# MH 50 brake adjusting screw spring ?



## chev57 (11 mo ago)

Hello and thanks for allowing me to join. I have recently added a Massey Harris 50 to the garage. Upon further investigation of why the brakes wouldn't work. I found the adjusting screw spring on both sides are broken. Now it seems to be a challenge to find replacements. Any suggestions or help would be appreciated.


----------



## BigT (Sep 15, 2014)

Good Morning chev57, welcome to the forum.

Check out page 40 of the attached catalog from Stevens Tractor. They may be able to get the springs you need, Have you checked the drums and shoes for serviceability? 



https://www.stevenstractor.com/MasseyFergusonFullPDFdownloadablecatalog.pdf


----------



## pogobill (Jan 31, 2012)

Welcome to the forum.


----------



## chev57 (11 mo ago)

Thanks for info BigT. And the welcome pogobill. The drums and shoes are in great shape. I'll check out stevens tractor.
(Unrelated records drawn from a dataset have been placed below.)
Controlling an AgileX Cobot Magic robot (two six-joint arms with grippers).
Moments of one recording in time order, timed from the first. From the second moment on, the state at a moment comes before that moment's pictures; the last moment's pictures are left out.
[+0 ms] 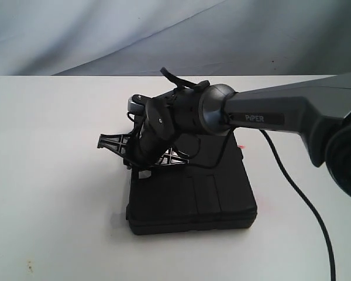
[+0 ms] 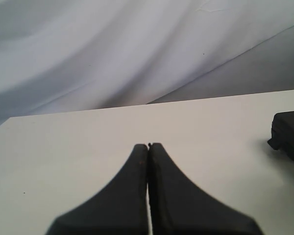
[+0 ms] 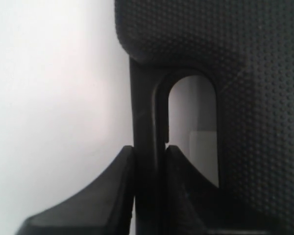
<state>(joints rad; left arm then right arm) 0.00 0.00 0.00 0.00 0.19 0.11 0.89 2.26 -1.60 0.11 0.50 0.71</state>
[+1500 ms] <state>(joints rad) 0.00 0.00 0.00 0.00 0.19 0.11 0.91 2.16 -1.59 0.11 0.47 0.74</state>
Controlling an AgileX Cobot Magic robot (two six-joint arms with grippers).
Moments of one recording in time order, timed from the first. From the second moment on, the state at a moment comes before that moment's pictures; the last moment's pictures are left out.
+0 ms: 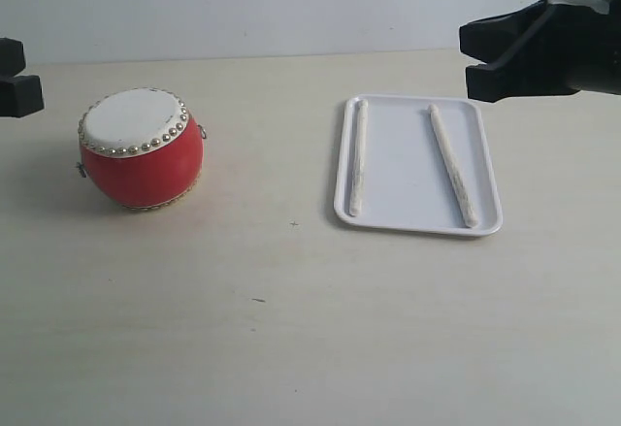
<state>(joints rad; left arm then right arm) -0.42 0.99 -0.57 -1.64 -0.12 1.59 0.25 1.23 -0.67 1.74 0.37 -1.86</state>
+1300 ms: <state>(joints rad) -0.38 0.99 -0.53 -0.15 -0.17 -0.18 0.25 1.23 -0.67 1.74 0.37 -1.86</state>
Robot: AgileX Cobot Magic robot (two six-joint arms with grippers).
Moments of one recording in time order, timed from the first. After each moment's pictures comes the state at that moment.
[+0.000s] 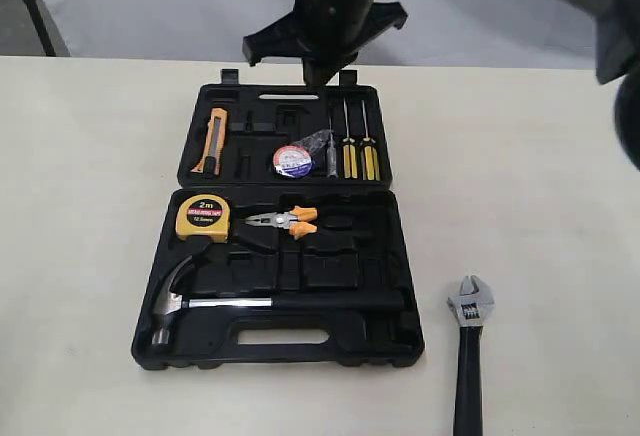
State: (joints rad) left arm -0.40 1.30 -0.96 0.82 0.66 -0.60; right arm 0.45 2.17 -2.11 -0.01 1.19 0.07
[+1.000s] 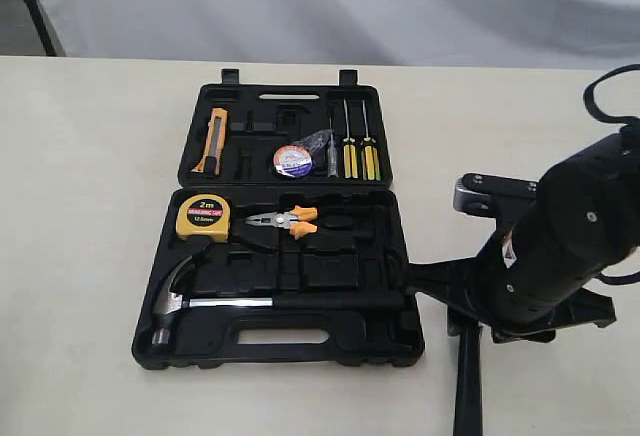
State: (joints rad) left arm -0.40 1.30 -0.96 0.82 0.66 -0.60; right arm 0.41 1.56 -0.68 -0.05 0.58 0.67
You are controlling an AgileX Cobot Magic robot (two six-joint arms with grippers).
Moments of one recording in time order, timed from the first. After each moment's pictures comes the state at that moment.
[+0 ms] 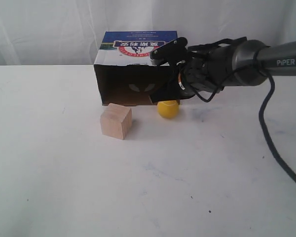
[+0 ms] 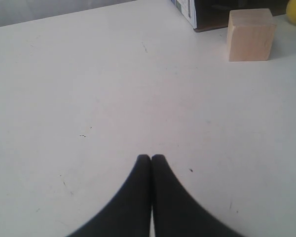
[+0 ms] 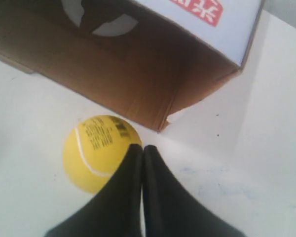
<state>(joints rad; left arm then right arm) -0.02 0.00 0.02 -0.13 0.39 0.21 0.50 1.99 -1.37 -0.81 0.33 0.69</state>
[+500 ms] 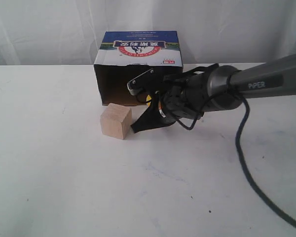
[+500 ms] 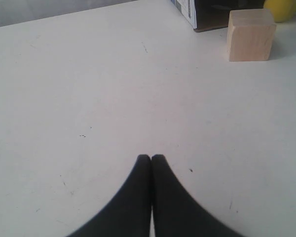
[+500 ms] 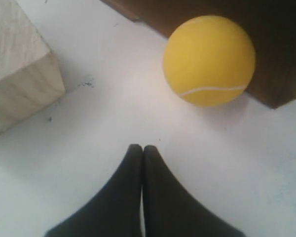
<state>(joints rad) -0.02 0.00 0.02 -0.13 0.39 0.21 0.59 2.08 -1.31 -0.74 0.24 0.66</state>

Thanks.


----------



## BigT (Sep 15, 2014)

My experience with old tractor brakes is that you have to "stand on them" for best results.


----------



## chev57 (11 mo ago)

Yes tractor breaks have to put up with a lot of abuse in a pretty hostile environment. Heres hoping i get these brakes working the way they should. Got a order list made up for Stevens.


----------